Le unghie rappresentano un problema meno complesso, e possiamo tagliarle noi stessi a casa con una tagliaunghie per mantenere sempre la lunghezza adeguata. Bisogna tenere fermo bene l'Inseparabile per evitare traumi accidentali, tagli di falange, o tagliare l'unghia troppo corta, dove il tessuto è vascolarizzato e fa male. Il processo è simile a quando accorciamo le unghie del gatto.

Se abbiamo inanellato il nostro Agapornis (che ora è obbligatorio per legge in Italia), approfittiamo di questo momento per controllare la zampina, assicurandoci che non comprima il tessuto e non ci siano graffi o ferite. Nel caso notaste un cambiamento nel colore della zampa, o che non la appoggi, o che si becca la zampa, è necessario rivolgersi urgentemente al veterinario per tagliarla ed evitare mali peggiori.

Pappagalli inseparabili - Tutto sull'Agapornis - Becco e unghie: quando tagliarle

La compagnia degli Inseparabili

A volte tra l'Agapornis o inseparabili e altri uccelli come i pappagalli la convivenza può essere tesa e difficile, e le aggressioni abbastanza frequenti, visto che si tratta di un fenomeno presente anche in natura.
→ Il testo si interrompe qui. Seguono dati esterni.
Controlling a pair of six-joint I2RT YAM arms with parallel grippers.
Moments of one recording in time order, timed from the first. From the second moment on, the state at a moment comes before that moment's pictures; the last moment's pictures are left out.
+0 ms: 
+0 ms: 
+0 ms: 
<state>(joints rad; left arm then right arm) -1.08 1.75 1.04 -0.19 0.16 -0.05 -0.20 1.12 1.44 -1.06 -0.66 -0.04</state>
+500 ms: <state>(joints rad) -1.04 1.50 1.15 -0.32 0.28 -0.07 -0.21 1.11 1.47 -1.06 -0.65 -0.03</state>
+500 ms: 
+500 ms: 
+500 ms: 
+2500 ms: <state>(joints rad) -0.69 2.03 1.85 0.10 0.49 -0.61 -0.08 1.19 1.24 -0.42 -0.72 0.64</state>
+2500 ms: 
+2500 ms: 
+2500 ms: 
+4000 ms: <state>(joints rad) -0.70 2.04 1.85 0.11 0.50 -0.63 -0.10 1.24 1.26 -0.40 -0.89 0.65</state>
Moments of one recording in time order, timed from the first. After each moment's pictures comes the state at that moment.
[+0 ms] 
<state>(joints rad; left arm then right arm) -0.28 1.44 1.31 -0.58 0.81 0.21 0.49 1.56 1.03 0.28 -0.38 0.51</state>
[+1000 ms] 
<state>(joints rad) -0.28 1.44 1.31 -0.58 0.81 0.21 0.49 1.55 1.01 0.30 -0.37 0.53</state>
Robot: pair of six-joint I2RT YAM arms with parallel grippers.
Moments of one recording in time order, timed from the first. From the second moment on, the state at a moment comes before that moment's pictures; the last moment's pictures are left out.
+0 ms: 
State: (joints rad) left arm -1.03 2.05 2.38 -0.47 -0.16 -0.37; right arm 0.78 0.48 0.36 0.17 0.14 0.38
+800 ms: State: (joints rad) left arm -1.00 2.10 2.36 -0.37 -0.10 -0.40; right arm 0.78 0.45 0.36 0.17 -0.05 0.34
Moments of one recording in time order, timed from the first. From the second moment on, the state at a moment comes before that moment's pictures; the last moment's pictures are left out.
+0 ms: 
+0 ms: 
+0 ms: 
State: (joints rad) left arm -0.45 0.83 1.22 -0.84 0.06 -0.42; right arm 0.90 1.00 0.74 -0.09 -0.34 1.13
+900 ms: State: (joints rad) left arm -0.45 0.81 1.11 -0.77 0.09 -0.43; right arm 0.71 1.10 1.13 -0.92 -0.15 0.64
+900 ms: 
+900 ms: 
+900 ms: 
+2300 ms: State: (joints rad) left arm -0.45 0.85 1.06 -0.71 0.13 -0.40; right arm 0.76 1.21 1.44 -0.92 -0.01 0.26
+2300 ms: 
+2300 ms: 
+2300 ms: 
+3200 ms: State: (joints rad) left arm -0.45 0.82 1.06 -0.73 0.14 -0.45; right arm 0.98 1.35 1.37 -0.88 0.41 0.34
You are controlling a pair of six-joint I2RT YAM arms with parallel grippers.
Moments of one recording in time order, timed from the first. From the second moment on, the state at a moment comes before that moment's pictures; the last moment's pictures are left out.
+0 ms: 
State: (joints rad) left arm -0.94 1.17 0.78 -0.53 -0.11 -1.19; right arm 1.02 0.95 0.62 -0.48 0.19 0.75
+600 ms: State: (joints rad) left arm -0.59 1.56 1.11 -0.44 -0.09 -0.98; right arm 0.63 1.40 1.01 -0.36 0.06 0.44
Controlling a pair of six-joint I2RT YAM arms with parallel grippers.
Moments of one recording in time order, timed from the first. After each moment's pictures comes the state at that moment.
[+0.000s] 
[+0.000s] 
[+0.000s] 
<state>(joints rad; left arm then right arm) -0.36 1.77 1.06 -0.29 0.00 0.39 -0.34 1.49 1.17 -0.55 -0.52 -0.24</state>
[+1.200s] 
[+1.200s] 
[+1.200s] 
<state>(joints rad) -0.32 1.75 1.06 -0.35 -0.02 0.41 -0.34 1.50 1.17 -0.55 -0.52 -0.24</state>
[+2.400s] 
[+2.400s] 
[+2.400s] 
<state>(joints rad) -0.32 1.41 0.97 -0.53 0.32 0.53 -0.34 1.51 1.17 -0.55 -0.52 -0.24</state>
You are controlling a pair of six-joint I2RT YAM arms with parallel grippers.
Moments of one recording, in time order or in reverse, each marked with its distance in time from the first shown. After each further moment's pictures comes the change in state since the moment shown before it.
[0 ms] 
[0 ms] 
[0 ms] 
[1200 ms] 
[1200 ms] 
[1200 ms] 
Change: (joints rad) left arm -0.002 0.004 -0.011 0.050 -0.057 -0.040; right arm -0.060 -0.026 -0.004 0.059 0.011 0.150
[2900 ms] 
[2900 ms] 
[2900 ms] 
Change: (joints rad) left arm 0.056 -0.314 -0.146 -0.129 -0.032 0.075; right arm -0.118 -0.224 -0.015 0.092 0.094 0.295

Dovremo mantenere gli esemplari problematici separati dal resto e tenerli sotto stretta osservazione. Molti inseparabili soffrono l'amputazione del becco (non sempre torna a crescere) a causa della convivenza con uccelli più grandi o con specie che non sono congeniali insieme. Nonostante il loro nome, a volte è necessario separarli per il loro bene!

Se introduciamo un nuovo esemplare in casa dobbiamo accertarci che ci sia accettazione mutua, che si può creare con un periodo di adattamento, mettendo gli animali vicini ma in due gabbie separate, in modo che si imparino a conoscere.

Pappagalli inseparabili - Tutto sull'Agapornis - La compagnia degli Inseparabili

Altre cure degli Inseparabili

Di seguito elencheremo alcune cure extra che gli Inseparabili gradiranno ricevere:

  • Vaporizzare - vaporizzare con acqua nell'epoca della muta. Questa pratica permette loro di essere puliti nel caso siano esemplari che non amano molto lavarsi, ed in secondo luogo può mitigare l'azione negativa della lanugine che si forma dopo il cambio di piume. Questa polvere è un miscuglio di cellule epiteliali e del fusto della vecchia piuma. Si tratta di sostanze non molto salutari che non dovrebbe essere inalata né dagli Agapornis né da noi stessi.
  • Appurare il sesso - Distinguere tra maschio e femmine è sempre utile a prescindere che l'esemplare viva da solo. Può essere utile per scoprire malattie in seguito, come quelle relative alla ritenzione delle uova. Il veterinario prenderà un campione di cellule epiteliali a contatto con le piume e otterrà così i risultati da laboratorio in qualche giorno. Ricorrere al DNA è necessario con gli Inseparabili perché solo alcune varietà presentano dimorfismo sessuale.
  • Fare attenzione ai problemi di covata nelle femmine, che possono divenire cronici e sfociare in distocia (parto difficile), uova bloccate, cloacite da uovo, ecc. È opportuno, una volta che si è appurato che l'esemplare è femmina, rivolgersi al veterinario per poter eventualmente identificare questo tipo di problemi subito e trattarli con ormoni sottocutanei.